A verbatim transcript of the data that follows, free of images, is the expected result.

--------------------------------

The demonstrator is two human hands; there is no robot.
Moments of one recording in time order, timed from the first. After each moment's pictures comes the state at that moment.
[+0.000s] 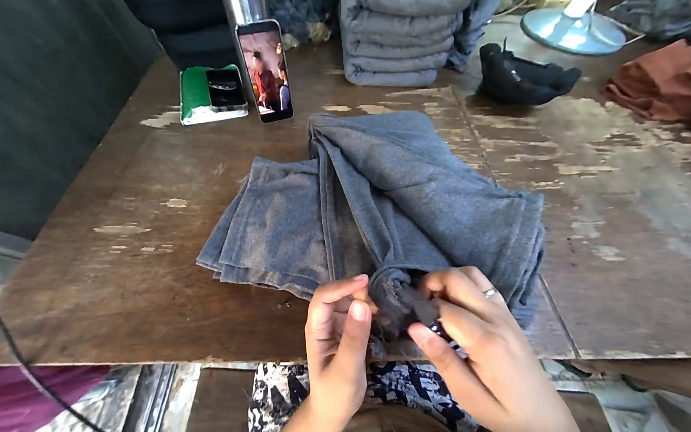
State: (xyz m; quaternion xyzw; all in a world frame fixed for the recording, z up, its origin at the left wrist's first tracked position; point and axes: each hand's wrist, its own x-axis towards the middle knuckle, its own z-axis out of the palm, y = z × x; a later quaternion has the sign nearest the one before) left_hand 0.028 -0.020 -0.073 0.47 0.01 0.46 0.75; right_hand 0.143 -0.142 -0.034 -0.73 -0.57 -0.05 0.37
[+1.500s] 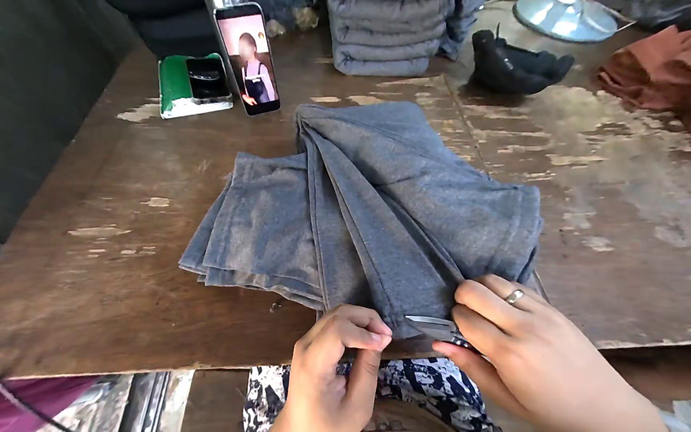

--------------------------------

Solution to this task
The demonstrator is two human hands; there is no robot.
Moments of one recording in time order, timed from the first. After each moment's pictures comes the state at that moment.
[+0.000s] 
State: (xyz m; quaternion xyzw; all in a world frame fixed for the recording, z up, its origin at the left wrist's first tracked position; point and axes: each hand's wrist, its own x-axis towards the middle knuckle, its own z-axis out of the palm, y = z × x; a later quaternion has the sign nearest the one before) left_hand 0.028 -0.020 -0.073 0.47 0.01 0.46 0.75; right_hand 0.143 -0.142 -0.034 -0.73 -0.57 -0.05 0.37
[+1.500s] 

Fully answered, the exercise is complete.